AIM OF THE EXERCISE: Can you pull out each line of the data below that includes the word "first"?

Records from a collection:
- - - -

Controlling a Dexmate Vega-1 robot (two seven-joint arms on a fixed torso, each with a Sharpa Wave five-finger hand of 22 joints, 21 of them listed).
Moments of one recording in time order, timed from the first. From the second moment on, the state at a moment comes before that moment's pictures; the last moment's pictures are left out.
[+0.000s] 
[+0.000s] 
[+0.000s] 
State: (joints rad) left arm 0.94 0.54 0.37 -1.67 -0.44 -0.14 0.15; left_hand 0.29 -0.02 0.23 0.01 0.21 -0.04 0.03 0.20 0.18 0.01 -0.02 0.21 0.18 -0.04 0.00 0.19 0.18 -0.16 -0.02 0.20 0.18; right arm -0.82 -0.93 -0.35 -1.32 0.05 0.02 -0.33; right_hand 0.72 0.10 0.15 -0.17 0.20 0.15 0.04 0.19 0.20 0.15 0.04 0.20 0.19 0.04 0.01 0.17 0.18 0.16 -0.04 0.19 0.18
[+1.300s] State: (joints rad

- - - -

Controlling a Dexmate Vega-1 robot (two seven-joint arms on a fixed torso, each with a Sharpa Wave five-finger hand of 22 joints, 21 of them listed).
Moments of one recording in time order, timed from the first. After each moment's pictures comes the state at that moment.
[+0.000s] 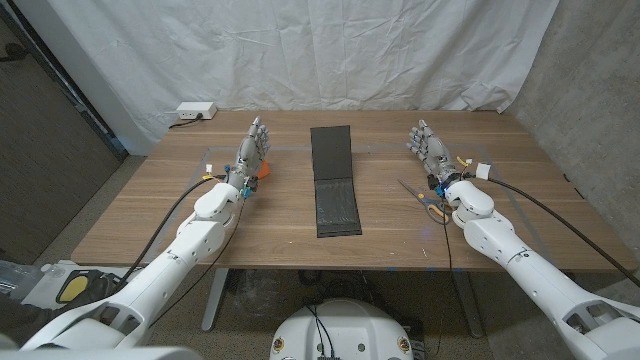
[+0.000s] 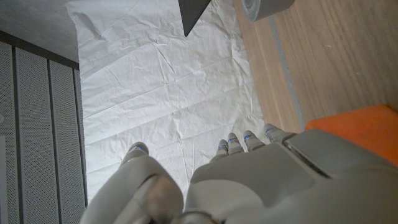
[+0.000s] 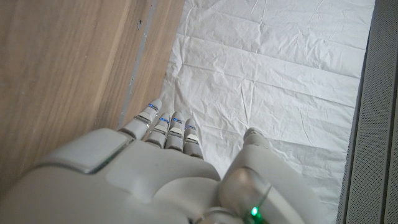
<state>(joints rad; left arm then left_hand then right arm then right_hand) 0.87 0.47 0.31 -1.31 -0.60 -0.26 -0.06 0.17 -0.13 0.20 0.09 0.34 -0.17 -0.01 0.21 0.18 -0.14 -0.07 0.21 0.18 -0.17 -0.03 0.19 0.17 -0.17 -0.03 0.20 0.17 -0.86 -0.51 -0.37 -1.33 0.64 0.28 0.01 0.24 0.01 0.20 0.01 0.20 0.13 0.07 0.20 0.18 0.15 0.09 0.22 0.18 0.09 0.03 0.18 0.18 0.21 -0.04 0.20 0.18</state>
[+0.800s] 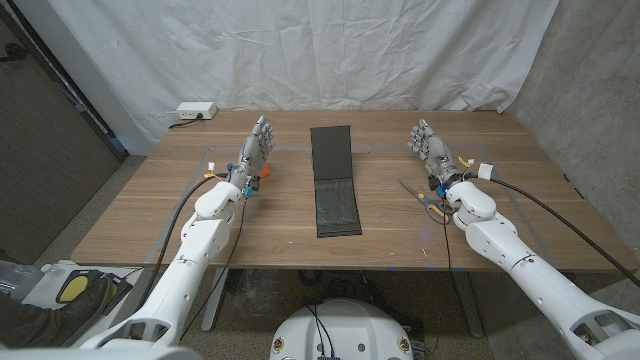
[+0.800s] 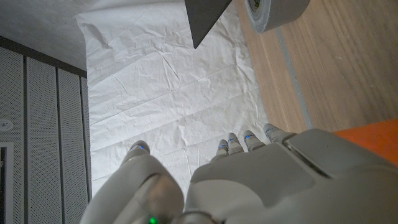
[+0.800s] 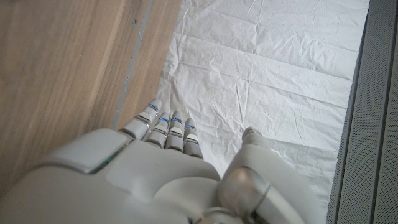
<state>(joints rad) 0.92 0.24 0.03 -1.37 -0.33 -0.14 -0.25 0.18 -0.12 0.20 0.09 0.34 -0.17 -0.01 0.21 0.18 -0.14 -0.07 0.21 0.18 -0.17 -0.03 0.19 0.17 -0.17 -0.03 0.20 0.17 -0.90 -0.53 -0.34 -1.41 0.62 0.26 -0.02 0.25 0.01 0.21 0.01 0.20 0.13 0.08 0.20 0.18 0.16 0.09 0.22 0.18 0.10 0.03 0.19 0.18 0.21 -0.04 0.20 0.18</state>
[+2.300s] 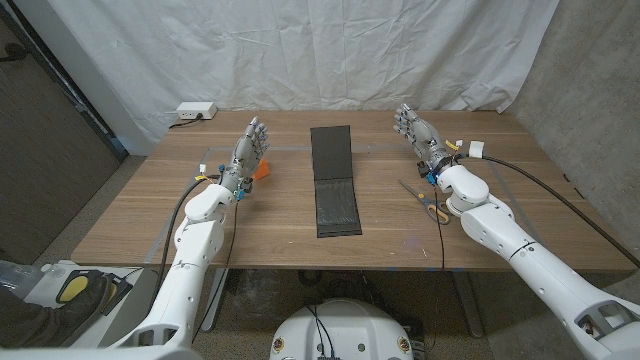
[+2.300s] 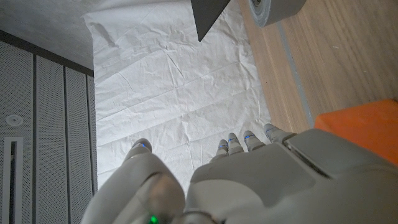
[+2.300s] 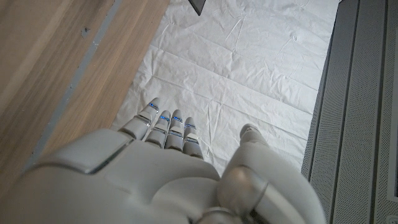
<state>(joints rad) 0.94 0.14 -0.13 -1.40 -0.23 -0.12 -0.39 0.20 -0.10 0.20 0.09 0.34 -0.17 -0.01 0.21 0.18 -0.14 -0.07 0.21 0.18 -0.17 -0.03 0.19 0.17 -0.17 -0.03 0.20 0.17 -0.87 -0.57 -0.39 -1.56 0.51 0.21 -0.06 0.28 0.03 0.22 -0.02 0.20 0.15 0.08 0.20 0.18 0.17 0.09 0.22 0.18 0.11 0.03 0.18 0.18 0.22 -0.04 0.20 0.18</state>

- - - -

EXERCISE OUTPUT:
Moments of one recording in time order, timed from the first. From the second moment on, the state at a moment comes before that moment's pictures; the last moment's pictures are left out.
Moments of one recording in time order, timed from the first. After each moment's pictures comes the state at that moment.

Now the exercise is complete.